— The problem —
When a line in the material beneath includes the word "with", add it to the count, and report the count alone.

— Collected data —
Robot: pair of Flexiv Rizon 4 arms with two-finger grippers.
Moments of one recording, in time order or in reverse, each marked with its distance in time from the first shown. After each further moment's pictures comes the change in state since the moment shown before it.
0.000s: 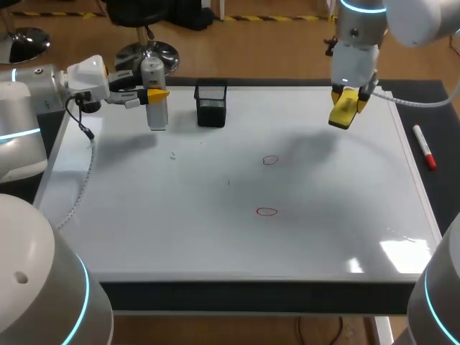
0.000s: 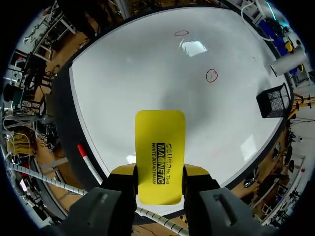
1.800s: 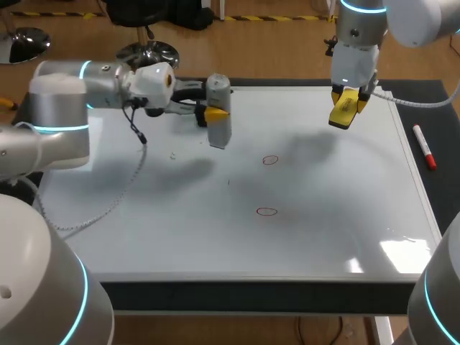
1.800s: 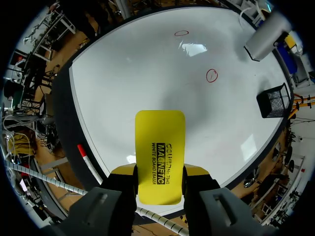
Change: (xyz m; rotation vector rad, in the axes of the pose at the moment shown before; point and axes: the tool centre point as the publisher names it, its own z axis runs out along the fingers) left arm 0.128 -0.030 0.124 0.129 0.433 0.002; right arm 0.000 0.000 0.000 0.000 0.000 0.000
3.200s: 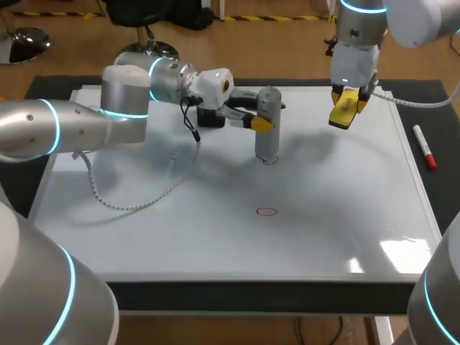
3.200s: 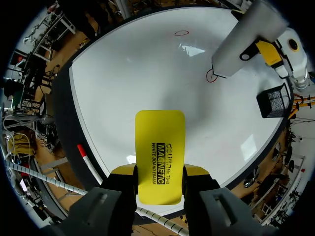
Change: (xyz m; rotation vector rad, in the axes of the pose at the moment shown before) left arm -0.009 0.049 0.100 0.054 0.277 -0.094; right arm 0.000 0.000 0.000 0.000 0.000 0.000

— Solution to this exercise —
2